An interesting touch comes in the few RPG elements the game offers. Every so often, you come across two merchant droids that will sell you a variety of products. They sell supplies like health and ammunition, but you can also purchase weapons or weapon upgrades! Glitch has relatively useless guns in early levels as compared to the ones he uses as the game progresses. He's also fairly weak, but you can fix that by finding items that add more room to your life meter, a very cool touch. The only problem with these is that they are often hidden, or at least subtly out of view - one time I came across one by jumping into a crate completely by accident.
The level design is pretty good. You'll travel through mines, elevator shafts, boiler rooms, areas above-ground with a lot of machinery, and much more - oftentimes just within a single level. Occasionally you need to find a chip (which is really just a key) to progress, but you also get to solve some more innovative little puzzles by using your weapons. For example, one gun you find shoots peculiar razor-blades as ammunition, and the only way to get over a large gap in one room is to use this gun to slice the cords holding up some vents towards the ceiling. The vents come crashing down and create a bridge that you can safely walk across. I loved the little events like these.
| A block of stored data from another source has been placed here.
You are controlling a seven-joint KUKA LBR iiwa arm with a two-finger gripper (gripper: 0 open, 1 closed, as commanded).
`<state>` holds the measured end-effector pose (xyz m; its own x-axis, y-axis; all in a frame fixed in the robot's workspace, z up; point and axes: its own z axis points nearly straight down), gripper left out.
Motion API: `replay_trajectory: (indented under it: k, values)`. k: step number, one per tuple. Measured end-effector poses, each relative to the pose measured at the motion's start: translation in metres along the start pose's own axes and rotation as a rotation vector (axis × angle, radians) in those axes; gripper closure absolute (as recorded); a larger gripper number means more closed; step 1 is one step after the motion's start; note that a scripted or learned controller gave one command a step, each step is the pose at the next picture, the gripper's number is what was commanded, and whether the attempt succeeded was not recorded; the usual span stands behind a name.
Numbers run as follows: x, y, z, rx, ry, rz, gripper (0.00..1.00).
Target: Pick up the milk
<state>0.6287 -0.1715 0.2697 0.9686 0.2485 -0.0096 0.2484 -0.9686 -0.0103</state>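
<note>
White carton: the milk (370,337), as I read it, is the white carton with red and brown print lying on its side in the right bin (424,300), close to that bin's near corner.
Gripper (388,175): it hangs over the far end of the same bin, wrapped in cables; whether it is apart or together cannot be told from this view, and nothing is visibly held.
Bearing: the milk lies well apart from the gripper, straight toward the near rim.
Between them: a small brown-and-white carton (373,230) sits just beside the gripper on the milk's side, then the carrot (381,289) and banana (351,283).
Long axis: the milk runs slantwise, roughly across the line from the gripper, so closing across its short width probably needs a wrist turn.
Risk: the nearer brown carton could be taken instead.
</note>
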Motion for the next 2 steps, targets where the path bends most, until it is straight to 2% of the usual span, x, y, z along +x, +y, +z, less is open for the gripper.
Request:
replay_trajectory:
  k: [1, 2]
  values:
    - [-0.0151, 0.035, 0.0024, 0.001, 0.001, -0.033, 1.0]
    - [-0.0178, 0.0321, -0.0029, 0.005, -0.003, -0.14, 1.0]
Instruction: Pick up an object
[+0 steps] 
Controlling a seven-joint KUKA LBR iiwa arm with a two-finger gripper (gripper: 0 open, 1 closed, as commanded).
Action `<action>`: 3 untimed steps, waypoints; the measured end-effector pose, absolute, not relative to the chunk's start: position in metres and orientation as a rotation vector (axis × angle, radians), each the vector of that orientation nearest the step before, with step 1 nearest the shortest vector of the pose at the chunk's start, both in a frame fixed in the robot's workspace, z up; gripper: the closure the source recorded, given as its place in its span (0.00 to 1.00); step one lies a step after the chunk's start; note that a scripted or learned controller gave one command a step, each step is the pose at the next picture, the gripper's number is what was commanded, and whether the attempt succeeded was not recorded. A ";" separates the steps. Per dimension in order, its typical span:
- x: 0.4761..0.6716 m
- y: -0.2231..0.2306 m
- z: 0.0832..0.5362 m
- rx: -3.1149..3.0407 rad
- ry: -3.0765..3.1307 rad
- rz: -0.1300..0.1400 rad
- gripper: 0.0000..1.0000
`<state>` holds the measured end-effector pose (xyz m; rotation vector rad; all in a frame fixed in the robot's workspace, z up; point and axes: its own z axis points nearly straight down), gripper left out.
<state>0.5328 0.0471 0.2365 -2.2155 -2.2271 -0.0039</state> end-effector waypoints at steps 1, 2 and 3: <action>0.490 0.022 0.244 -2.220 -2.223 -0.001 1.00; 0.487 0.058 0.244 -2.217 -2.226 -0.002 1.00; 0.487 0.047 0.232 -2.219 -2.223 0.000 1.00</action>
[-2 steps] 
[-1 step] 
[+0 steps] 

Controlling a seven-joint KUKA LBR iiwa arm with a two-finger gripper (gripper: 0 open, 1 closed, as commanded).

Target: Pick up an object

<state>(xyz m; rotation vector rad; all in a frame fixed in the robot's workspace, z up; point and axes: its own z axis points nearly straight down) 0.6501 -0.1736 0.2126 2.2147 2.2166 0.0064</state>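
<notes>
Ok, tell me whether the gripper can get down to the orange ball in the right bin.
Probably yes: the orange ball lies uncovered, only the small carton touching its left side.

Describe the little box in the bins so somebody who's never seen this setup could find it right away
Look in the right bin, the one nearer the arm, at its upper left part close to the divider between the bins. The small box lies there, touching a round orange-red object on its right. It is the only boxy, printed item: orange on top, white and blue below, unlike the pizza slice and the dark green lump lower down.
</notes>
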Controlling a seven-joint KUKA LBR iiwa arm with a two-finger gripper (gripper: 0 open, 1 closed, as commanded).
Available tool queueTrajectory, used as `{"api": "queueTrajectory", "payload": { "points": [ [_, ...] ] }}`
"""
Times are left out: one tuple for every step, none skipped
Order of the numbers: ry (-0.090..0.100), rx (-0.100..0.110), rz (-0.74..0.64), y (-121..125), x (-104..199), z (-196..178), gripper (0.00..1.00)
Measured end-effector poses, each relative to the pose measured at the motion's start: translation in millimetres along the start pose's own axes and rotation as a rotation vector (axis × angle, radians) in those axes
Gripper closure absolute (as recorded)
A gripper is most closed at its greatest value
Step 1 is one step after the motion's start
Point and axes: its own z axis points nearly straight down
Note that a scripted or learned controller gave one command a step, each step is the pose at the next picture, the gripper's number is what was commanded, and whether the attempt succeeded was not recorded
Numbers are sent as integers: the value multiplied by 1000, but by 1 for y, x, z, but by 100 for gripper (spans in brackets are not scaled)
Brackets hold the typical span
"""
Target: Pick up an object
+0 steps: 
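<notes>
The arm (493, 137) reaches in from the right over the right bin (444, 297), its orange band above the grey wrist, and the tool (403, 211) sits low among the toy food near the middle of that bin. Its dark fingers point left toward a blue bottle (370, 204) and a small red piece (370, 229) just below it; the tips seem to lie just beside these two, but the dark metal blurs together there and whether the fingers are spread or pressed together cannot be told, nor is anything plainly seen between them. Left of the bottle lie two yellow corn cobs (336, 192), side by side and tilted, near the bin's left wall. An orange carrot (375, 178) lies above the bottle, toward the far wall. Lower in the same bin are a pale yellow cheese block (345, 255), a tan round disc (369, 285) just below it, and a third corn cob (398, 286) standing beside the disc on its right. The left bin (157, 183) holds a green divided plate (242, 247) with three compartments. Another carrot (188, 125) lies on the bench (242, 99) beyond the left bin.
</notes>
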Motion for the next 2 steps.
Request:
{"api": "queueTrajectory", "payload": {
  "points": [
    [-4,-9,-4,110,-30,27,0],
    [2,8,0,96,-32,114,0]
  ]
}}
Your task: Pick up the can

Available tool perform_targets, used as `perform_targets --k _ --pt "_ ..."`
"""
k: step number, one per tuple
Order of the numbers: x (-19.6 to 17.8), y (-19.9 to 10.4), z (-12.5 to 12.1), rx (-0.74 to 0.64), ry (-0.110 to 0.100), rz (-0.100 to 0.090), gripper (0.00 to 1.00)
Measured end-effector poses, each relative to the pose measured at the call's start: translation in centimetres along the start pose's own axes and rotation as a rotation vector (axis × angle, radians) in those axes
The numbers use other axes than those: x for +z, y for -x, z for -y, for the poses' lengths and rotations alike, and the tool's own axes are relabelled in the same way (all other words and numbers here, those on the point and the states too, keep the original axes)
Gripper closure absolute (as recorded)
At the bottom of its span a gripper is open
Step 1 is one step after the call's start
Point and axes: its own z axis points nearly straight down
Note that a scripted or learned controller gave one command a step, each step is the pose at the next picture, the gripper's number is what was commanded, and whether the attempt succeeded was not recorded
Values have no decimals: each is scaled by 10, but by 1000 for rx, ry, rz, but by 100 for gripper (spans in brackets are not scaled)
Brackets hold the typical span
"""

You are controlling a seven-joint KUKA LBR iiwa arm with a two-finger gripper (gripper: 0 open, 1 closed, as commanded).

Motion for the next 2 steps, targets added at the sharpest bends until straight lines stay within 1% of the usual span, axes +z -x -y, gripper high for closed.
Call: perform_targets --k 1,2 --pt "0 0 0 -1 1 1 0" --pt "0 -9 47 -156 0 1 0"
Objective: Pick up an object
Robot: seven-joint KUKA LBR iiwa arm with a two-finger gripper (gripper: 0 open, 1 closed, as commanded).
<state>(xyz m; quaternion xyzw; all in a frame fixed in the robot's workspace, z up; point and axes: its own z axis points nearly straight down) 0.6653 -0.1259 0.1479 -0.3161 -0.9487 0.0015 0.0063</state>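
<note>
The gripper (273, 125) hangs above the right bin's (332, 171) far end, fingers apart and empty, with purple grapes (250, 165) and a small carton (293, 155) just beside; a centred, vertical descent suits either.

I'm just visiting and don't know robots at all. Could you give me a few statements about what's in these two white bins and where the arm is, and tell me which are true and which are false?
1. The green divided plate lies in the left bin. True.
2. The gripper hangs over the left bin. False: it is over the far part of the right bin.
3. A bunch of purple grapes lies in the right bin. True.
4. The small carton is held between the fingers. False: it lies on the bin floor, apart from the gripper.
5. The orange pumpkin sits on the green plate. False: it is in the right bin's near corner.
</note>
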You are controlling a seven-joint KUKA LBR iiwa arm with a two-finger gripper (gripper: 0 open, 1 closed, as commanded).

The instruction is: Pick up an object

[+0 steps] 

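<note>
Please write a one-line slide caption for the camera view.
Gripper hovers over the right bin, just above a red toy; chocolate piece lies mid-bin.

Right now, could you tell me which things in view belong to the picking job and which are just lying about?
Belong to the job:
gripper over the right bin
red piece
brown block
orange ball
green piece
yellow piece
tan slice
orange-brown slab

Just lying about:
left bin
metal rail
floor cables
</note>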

There are also some weird machines that allow you to take control of some kind of other robot from a distance. In one spot, the machine is located next to a huge window that shows a view of a room full of machinery and patrolling robots. The robot you take control of is in that room, and when you sacrifice the robot by diving into a chipset of one of the machines, it causes a series of explosions that you can then view gleefully behind the safety of the glass window.
The graphics in the game are quite solid. Environments are well-detailed, made up of smooth objects and sharp textures. Animation of Glitch and the other robots is very nice - animation is an important part in making any characters believable, and the game really made me despise those sneaky robot enemies. The only thing that really needs work is the lighting. While I enjoyed the lighting of certain areas, you'll have to rely on Glitch's flash-light for places shrouded in darkness. The flashlight casts a solid circle of light that just plain looks bad and doesn't help your vision a lot. Strafing is a big no-no when relying on your flashlight - I suffered an unfortunate number of deaths from slipping off into some water or lava. (Speaking of instant deaths - your health bar should be bigger, or there should be some kind of notification sound when you're close to death - far too many times have I died because I wasn't paying any attention to the tiny little bar in the top left of the screen.)
Sound is rather good. Music doesn't accompany you the entire time, but when it shows up it is rather catchy and works well. The voice-acting in the cut-scenes is good, too, and the game has some funny dialogue. Many of the robots love to offend those who find swearing offensive, and the only safe-guard for worried mothers is a quick, almost-pointless censoring bleep. I'm not even sure why it was implemented, honestly. Sound effects are fine, though; explosions are impressive enough, gunshots are loud and nice, and everything else seems to fit properly.
Glitch does borrow heavily from Halo, but it is a much different game. The storyline and basic feel of the game is much different, not to mention the setting and characters. But the gameplay is largely similar, in both the gunplay and vehicular, err, 'bot-slaughter. Some nice touches are here, though, in the RPG elements and clever little puzzles you must solve to progress. Even though the game is in the third-person, if you enjoy first-person shooters you will most likely enjoy Metal Arms. It's not exactly teeming with innovation, but it is fun enough to warrant at least a rental for those interested.